There are two possibilities. One is that the people who run colleges are idiots and don’t know what’s good for them or their own community members, but you do. The other is that they have reasons, and you don’t value those reasons, so you are denying that they could have value for somebody else.
" I am not sure why colleges need to have wings or floors mixed gender causing the community baths mixed gender…doesn’t seem like that is an essential need nor an enhancement of the residential college experience."
My guess is because this is what the vast majority of students prefer. Single gender dorms are often hard to fill at some colleges if populated just by those that requested them. That’s why there are so few offered.
No need to get snarky, hanna. I think the difference is likely that the colleges do recognize that maybe gender separation Has some utility in these situations. Pointing out that they have their secret reasons isnt terribly helpful .
The “audience” for bathrooms in non-residential buildings is different than that of the dorms. That’s pretty much all there is to it.
Skieurope wrote: “Outside the dorms, multi-person bathrooms are single sex (There’s probably an exception somewhere in the world).”
Pretty sure there’s an academic building at Bard College at Simon’s Rock that is the exception. If I remember correctly, there were 1 or 2 urinals inside a stall that was signed with the image of a urinal, and a few stalls with toilets. I know I’ve been in a bathroom like this, can’t swear it was at Simon’s Rock but I’m pretty sure it was.
No need for single gender…all the colleges my kids were at had dorms where it was gender by wing or gender by floor. No essential reason to go boy girl boy girl by room except of course it can be done in suite style easily. I would challenge the notion that the “vast majority of students” want or like mixed gender bathrooms. Even if it sounds exotic on week one I would challenge the notion that the concept holds the same appeal weeks and months in when you get up in the middle of the night and step in pee in front of the toilet or a shower curtain sticks to your wet skin when you are wrapping up in a towel because you have no idea who is standing at the sink.

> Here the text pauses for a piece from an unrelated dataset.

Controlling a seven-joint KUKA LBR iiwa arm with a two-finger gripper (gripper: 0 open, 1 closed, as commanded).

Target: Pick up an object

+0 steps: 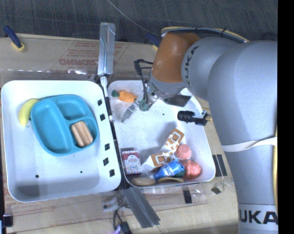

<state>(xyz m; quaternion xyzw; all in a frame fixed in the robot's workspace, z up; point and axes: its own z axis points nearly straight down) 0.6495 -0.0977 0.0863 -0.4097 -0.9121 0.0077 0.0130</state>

Sometimes ideas sound good on paper but not so much in practice…and I think colleges and unis pushed an experiential envelope on coed bathrooms and showers but whatever floats peoples boats…my family not so much on the simultaneous use of the bathrooms during showering and toileting. Try that in K-12 locker rooms and see where that gets you…so why is it suddenly A-OK for colleges? But most colleges let students choose their dorm style so eyes wide open and kids should think about how they feel about it.